Instead of settling for another crappy currywurst, use this guide to find the best places to eat and drink in Berlin.
LessYou might do a double-take when you reach 893 Ryōtei. Yes, that graffiti-splattered, seemingly abandoned storefront with tinted glass is where you’ll be eating gorgeous, modern Japanese food. It’s got a gritty cool factor that’s characteristically Berlin, and while you can certainly focus on the sushi and sashimi, try the dishes with influences outside of Japan, like the lomo and sashimi taquitos. Wear the most fashion-y thing you brought and you’ll blend right in.
Berlin has a big Turkish population, so you’ll find Turkish grills all over the city. One of the most famous is Adana Grillhaus. There are two locations right around the corner from each other in Kreuzberg, but the one on Skalitzer Strasse is brighter and better for big groups. Both are open until the early morning, and their namesake minced lamb meat cooked on a skewer is one of the best ways to end a night of drinking your way down Oranienstraße at spots like Café Luzia and Biererei Bar.
El Borriquito is the place to be if you love noisy, drawn-out dinners that turn into boozy parties. Bring a big group and book a late table (no earlier than 9pm), preferably on the weekend, so you can see some live music. Share tapas like pimientos de padrón and fried calamari from a platter of mixed starters before moving on to heftier plates of grilled fish and meat. By the time you’re on your second bottle of Rioja, the band will likely be belting out the Gipsy Kings rendition of “Volare”.
Annelies is one of the stars of Berlin’s brunch scene, evident every weekend when crowds of bleary-eyed creatives rouse in the early afternoon and gather outside to debrief the night before while waiting for a table. Reservations aren’t possible except for large groups during the week, so set your alarm early to avoid the madness. There are only seven dishes to choose from, but there are three clear winners.
There’s perhaps no better introduction to Berlin than eating currywurst: sausage slathered in curried ketchup with a side of fries. If you’re hopping around Museum Island, you’re just around the corner from Curry 61, where there’ll probably be a small crowd of locals and out-of-towners huddled outside the order window for a quick lunch or snack. Your order will be up almost as fast as you place it.

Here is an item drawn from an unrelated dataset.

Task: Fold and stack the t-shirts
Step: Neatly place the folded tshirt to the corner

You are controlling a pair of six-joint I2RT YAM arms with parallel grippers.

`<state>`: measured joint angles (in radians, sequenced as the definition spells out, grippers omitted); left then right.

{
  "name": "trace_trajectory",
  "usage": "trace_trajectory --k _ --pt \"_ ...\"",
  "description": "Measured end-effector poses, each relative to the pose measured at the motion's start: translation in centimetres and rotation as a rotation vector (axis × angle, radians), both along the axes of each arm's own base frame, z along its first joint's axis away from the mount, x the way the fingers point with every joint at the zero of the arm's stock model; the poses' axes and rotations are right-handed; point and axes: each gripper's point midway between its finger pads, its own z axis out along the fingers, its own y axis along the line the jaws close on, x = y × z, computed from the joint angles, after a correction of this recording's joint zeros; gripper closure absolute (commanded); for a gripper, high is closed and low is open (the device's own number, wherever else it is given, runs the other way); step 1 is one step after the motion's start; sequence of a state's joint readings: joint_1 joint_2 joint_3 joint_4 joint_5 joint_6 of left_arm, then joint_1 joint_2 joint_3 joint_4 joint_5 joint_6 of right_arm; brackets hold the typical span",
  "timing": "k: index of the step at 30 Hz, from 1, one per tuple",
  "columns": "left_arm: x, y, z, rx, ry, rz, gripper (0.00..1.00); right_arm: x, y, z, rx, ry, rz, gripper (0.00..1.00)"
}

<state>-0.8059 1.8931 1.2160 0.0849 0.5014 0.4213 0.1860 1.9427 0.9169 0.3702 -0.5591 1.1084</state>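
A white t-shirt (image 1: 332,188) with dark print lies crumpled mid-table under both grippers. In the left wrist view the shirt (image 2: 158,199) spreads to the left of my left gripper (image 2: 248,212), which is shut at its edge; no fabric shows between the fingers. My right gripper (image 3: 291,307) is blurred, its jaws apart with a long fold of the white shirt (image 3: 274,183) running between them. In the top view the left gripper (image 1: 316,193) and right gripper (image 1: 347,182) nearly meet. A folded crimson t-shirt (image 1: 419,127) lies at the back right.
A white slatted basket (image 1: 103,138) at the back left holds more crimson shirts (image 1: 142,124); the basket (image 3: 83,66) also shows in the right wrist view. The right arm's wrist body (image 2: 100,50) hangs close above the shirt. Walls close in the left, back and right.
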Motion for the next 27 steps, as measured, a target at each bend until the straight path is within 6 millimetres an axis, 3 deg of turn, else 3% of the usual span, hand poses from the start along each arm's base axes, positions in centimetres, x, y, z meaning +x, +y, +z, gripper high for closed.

Markthalle Pfefferberg, the 700-square-meter hall of shops and food stands, is a fun stop on any tour of the restaurant-packed Prenzlauer Berg neighborhood. If you only try one place inside, make it Taquería el Oso, which serves the juiciest al pastor tacos sliced straight from the trompo. Tables can be tough to come by on weekend afternoons and evenings, so plan on coming around noon when the party people are still sleeping in. Make it a Sunday, since that’s when they serve birria.
Like teatime to the British, the tradition of “kaffee und kuchen” (or coffee and cake) is a big deal for Germans, and so is where to get said cake. We like Zuckerbaby, where you’ll inevitably end up going overboard with an order of rich turtle cake drizzled with chocolate and caramel, a dense poppyseed cake, and the best carrot cake you’ve ever had. Order the Nuss-Nougat Kakao, or nut-nougat cocoa, and call your kaffee pairing complete.
Wen Cheng serves up traditional Chinese hand-pulled noodles, and they’re so popular that there are two locations on the same street that are a 25 minute walk from each other. We like to go to Wen Cheng II at Schönhauser Allee 10, since it’s significantly bigger and offers a better view of the staff stretching out that noodle dough. It’s walk-ins only so the line can get long—your best bet is to visit right when they open at noon for lunch. Our go-to order is the Biang Biang Beef noodles.
When you’ve checked off seeing the World Clock in Alexanderplatz and the picturesque courtyards of Hackesche Höfe in Mitte, Kin Za Georgian Kitchen is a great, relaxed place to refuel for lunch. When it’s busy, the space can feel a little cramped, but that doesn’t really matter when you get plates of satisfying khachapuri and khinkali. Those two dishes could easily make up a full meal, which will have you ready for miles more walking, or maybe a little snooze at Monbijou Park.
Thai-Art is on a street full of great places to eat, but it's the only one with a huge photo of the owner smiling in sunglasses above the door. Locals regularly fill the place for classics like pad see ew, pad thai, and tom yum soup. There are only about ten tables inside, but getting one never seems to be a big issue, even during the work lunch hour. Two rules for your visit: bring cash and heed the sign on the wall by the door that says “please taste food before seasoning!”